• [Your instructions]:
Line by line, copy out the data below exactly.

Segment Start: Data extract

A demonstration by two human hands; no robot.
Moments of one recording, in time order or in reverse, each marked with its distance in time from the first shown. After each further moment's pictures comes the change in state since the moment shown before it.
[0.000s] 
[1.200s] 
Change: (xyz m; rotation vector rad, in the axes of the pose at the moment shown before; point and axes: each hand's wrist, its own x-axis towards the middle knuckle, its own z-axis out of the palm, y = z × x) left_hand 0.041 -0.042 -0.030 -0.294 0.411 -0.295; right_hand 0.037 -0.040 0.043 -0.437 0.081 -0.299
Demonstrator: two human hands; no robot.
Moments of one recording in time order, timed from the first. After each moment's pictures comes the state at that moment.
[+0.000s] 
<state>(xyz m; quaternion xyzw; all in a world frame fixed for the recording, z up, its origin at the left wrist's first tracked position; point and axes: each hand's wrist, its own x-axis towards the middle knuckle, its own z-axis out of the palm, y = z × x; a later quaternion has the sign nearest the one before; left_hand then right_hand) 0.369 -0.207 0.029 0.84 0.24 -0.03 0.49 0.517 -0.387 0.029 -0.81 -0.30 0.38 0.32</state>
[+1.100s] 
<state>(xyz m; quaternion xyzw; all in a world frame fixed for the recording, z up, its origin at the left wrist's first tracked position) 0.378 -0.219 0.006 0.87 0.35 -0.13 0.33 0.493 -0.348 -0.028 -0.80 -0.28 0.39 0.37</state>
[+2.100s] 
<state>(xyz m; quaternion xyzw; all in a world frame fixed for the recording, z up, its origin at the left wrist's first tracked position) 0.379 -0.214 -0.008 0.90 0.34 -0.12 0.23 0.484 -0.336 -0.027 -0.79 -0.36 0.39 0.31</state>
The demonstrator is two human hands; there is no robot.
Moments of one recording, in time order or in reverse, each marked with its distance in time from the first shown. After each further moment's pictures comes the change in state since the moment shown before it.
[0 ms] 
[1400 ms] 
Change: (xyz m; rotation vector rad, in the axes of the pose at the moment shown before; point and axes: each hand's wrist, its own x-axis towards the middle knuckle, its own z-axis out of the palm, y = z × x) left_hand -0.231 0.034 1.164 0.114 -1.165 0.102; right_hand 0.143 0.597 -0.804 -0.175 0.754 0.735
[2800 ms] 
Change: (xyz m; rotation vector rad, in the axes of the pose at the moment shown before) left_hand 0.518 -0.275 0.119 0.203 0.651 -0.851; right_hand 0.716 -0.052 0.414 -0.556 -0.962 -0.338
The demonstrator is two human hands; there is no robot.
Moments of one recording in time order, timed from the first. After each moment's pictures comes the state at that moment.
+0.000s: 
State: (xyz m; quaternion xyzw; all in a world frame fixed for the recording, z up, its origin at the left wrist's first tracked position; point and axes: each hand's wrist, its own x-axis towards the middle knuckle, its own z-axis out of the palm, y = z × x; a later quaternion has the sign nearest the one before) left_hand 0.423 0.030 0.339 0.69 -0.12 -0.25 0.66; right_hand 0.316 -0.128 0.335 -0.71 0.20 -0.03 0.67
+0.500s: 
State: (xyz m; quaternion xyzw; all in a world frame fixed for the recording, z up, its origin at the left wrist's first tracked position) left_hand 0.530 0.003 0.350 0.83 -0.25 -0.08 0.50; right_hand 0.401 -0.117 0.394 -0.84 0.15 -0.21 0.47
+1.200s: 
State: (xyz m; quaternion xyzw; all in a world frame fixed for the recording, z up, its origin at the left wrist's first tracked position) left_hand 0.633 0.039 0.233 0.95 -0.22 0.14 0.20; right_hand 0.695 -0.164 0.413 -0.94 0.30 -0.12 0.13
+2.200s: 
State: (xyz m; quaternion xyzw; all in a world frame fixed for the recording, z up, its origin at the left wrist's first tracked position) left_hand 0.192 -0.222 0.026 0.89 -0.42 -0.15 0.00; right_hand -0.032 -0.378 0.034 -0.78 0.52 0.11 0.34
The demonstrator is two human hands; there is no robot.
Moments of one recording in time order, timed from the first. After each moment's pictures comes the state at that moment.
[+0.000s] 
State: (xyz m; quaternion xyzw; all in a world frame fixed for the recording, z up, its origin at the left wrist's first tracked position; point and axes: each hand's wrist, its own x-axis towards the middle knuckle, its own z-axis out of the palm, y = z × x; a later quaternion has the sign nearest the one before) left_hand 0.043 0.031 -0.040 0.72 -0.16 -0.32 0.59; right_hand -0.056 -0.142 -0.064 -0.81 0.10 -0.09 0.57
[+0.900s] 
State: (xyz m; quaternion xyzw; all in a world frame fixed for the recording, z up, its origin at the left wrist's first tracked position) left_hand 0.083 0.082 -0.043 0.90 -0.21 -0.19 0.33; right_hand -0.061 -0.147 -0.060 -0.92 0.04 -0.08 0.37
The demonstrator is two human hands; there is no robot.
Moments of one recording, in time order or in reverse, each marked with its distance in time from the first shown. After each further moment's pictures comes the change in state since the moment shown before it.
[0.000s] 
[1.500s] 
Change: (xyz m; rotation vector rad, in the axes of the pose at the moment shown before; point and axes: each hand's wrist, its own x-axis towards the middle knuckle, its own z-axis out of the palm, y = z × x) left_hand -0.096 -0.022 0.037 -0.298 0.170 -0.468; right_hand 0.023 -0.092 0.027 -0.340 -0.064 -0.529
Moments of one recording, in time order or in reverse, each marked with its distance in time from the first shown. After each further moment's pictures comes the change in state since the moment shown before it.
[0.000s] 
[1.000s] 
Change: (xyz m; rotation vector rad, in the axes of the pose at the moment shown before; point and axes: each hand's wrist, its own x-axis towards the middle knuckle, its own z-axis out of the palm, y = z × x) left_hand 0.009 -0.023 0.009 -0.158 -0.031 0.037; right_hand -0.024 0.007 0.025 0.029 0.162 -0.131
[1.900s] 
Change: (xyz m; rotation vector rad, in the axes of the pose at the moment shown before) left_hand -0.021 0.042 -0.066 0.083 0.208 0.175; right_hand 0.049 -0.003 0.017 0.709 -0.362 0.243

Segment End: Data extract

• [Solution to this task]:
A demonstration by two human hands; no robot.
Moments of one recording, in time order or in reverse, each marked with its distance in time from the first shown. After each further moment's pictures comes the change in state since the moment shown before it.
[0.000s] 
[1.200s] 
Change: (xyz m; rotation vector rad, in the axes of the pose at the moment shown before; point and axes: each hand's wrist, its own x-axis towards the middle knuckle, its own z-axis out of the palm, y = z × x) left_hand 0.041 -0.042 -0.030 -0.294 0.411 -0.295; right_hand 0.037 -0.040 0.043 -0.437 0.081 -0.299
Demonstrator: two human hands; no robot.
Moments of one recording in time order, timed from the first. After each moment's pictures comes the state at that moment.
[+0.000s] 
<state>(xyz m; quaternion xyzw; all in a world frame fixed for the recording, z up, its origin at the left wrist's first tracked position; point and axes: each hand's wrist, its own x-axis towards the middle knuckle, its own z-axis out of the palm, y = z × x; a later quaternion has the sign nearest the one before; left_hand then right_hand) 0.369 -0.207 0.029 0.84 0.24 -0.03 0.49 0.517 -0.387 0.029 -0.81 -0.30 0.38 0.32</state>
[+1.100s] 
<state>(xyz m; quaternion xyzw; all in a world frame fixed for the recording, z up, its origin at the left wrist's first tracked position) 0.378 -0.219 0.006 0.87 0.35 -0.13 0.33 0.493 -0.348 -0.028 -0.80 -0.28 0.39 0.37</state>
[+2.100s] 
<state>(xyz m; quaternion xyzw; all in a world frame fixed for the recording, z up, its origin at the left wrist's first tracked position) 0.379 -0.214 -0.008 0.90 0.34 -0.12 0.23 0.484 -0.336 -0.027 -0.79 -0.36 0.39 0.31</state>
The demonstrator is two human hands; there is no robot.
Moments of one recording, in time order or in reverse, each marked with its distance in time from the first shown. After each further moment's pictures comes the change in state since the moment shown before it.
[0 ms] 
[1400 ms] 
Change: (xyz m; rotation vector rad, in the axes of the pose at the moment shown before; point and axes: each hand's wrist, its own x-axis towards the middle knuckle, its own z-axis out of the palm, y = z × x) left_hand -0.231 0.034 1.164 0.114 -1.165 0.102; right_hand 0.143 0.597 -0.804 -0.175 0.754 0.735
[2800 ms] 
Change: (xyz m; rotation vector rad, in the axes of the pose at the moment shown before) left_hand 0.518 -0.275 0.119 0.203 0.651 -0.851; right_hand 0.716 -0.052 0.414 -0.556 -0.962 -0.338
The demonstrator is two human hands; there is no robot.
Moments of one recording in time order, timed from the first. After each moment's pictures comes the state at that moment.
+0.000s: 
State: (xyz m; quaternion xyzw; all in a world frame fixed for the recording, z up, its origin at the left wrist's first tracked position; point and axes: each hand's wrist, its own x-axis towards the middle knuckle, its own z-axis out of the palm, y = z × x; a later quaternion has the sign nearest the one before) left_hand 0.423 0.030 0.339 0.69 -0.12 -0.25 0.66; right_hand 0.316 -0.128 0.335 -0.71 0.20 -0.03 0.67
+0.500s: 
State: (xyz m; quaternion xyzw; all in a world frame fixed for the recording, z up, its origin at the left wrist's first tracked position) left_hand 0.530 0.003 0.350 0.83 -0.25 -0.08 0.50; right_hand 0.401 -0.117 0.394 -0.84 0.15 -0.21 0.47
+1.200s: 
State: (xyz m; quaternion xyzw; all in a world frame fixed for the recording, z up, its origin at the left wrist's first tracked position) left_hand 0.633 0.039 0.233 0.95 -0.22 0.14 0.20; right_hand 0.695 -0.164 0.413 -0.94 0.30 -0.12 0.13
+2.200s: 
State: (xyz m; quaternion xyzw; all in a world frame fixed for the recording, z up, its origin at the left wrist's first tracked position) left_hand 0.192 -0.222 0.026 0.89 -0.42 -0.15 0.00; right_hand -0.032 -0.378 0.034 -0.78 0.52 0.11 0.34
The demonstrator is two human hands; there is no robot.
Moments of one recording in time order, timed from the first. After each moment's pictures comes the state at that moment.
[+0.000s] 
State: (xyz m; quaternion xyzw; all in a world frame fixed for the recording, z up, its origin at the left wrist's first tracked position; point and axes: each hand's wrist, its own x-axis towards the middle knuckle, its own z-axis out of the palm, y = z × x; a later quaternion has the sign nearest the one before) left_hand 0.043 0.031 -0.040 0.72 -0.16 -0.32 0.59; right_hand -0.056 -0.142 -0.064 -0.81 0.10 -0.09 0.57
[+0.900s] 
State: (xyz m; quaternion xyzw; all in a world frame fixed for the recording, z up, its origin at the left wrist's first tracked position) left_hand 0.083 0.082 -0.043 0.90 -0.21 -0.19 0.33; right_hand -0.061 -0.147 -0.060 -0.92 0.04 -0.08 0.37
The demonstrator is two human hands; there is no robot.
Moments of one recording, in time order or in reverse, each marked with its distance in time from the first shown. After each further moment's pictures comes the change in state since the moment shown before it.
[0.000s] 
[1.500s] 
Change: (xyz m; rotation vector rad, in the axes of the pose at the moment shown before; point and axes: each hand's wrist, its own x-axis towards the middle knuckle, its own z-axis out of the palm, y = z × x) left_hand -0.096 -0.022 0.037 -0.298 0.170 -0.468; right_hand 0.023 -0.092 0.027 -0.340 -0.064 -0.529
Moments of one recording, in time order or in reverse, each marked with its distance in time from the first shown. After each further moment's pictures comes the change in state since the moment shown before it.
[0.000s] 
[1.000s] 
Change: (xyz m; rotation vector rad, in the axes of the pose at the moment shown before; point and axes: each hand's wrist, its own x-axis towards the middle knuckle, its own z-axis out of the palm, y = z × x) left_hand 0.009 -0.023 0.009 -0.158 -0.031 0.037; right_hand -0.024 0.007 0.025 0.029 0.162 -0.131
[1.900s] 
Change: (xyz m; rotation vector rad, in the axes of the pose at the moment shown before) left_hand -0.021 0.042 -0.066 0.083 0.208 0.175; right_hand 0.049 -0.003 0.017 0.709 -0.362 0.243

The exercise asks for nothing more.